Exercise: An acceptable answer repeats exactly the line containing "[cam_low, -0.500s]" and all lines that follow it in the listing below, and it includes no pictures.

/---

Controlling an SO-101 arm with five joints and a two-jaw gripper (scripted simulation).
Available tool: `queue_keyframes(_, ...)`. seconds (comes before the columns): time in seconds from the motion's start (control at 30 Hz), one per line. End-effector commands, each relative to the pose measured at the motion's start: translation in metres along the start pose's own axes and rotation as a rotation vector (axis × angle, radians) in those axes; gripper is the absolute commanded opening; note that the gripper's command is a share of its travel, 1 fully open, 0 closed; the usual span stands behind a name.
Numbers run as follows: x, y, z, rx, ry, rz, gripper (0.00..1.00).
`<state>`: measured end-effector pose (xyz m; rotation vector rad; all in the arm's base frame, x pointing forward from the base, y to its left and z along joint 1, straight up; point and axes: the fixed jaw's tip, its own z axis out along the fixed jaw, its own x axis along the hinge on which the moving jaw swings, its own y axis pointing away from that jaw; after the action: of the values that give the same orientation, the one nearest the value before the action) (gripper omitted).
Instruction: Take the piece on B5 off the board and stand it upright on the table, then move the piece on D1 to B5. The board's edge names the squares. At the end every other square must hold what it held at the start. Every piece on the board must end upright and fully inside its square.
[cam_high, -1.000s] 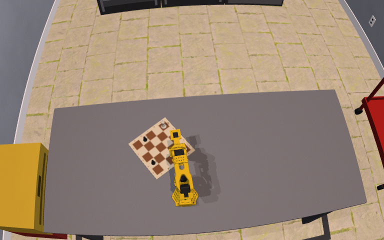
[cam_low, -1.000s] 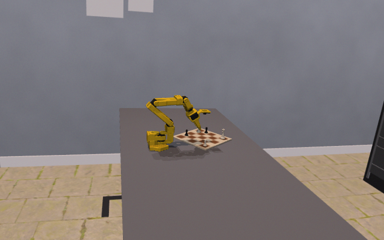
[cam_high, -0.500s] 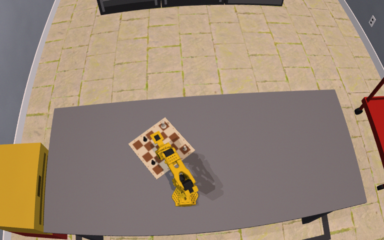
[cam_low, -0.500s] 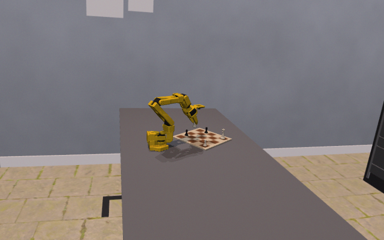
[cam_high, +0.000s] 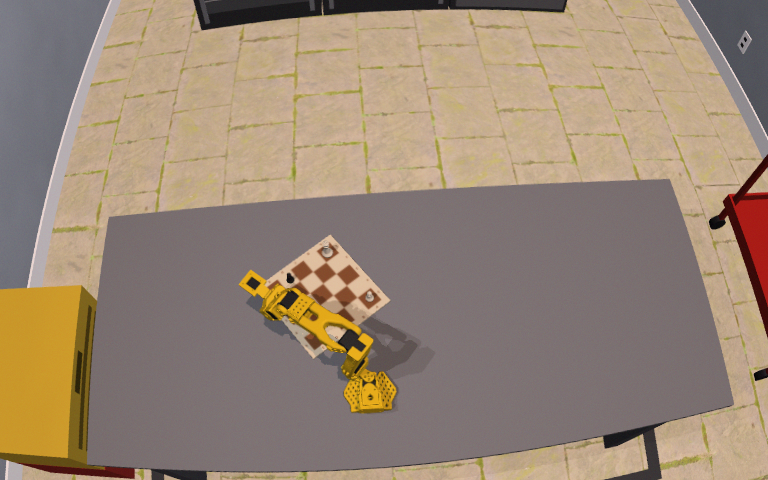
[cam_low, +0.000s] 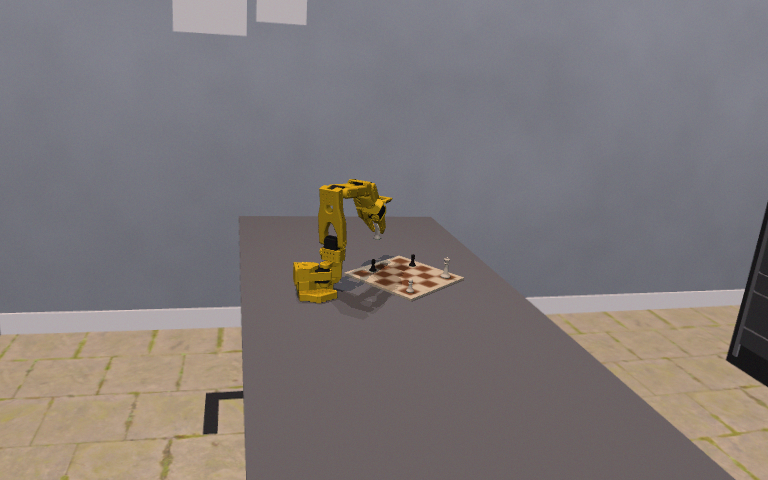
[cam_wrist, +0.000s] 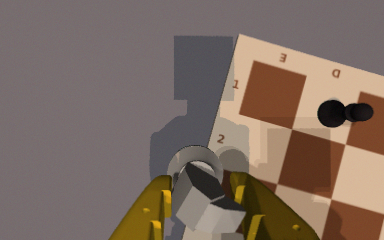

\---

Response for this exercise:
[cam_low, -0.500s] 
[cam_high, +0.000s] 
[cam_low, +0.000s] 
[cam_wrist, +0.000s] 

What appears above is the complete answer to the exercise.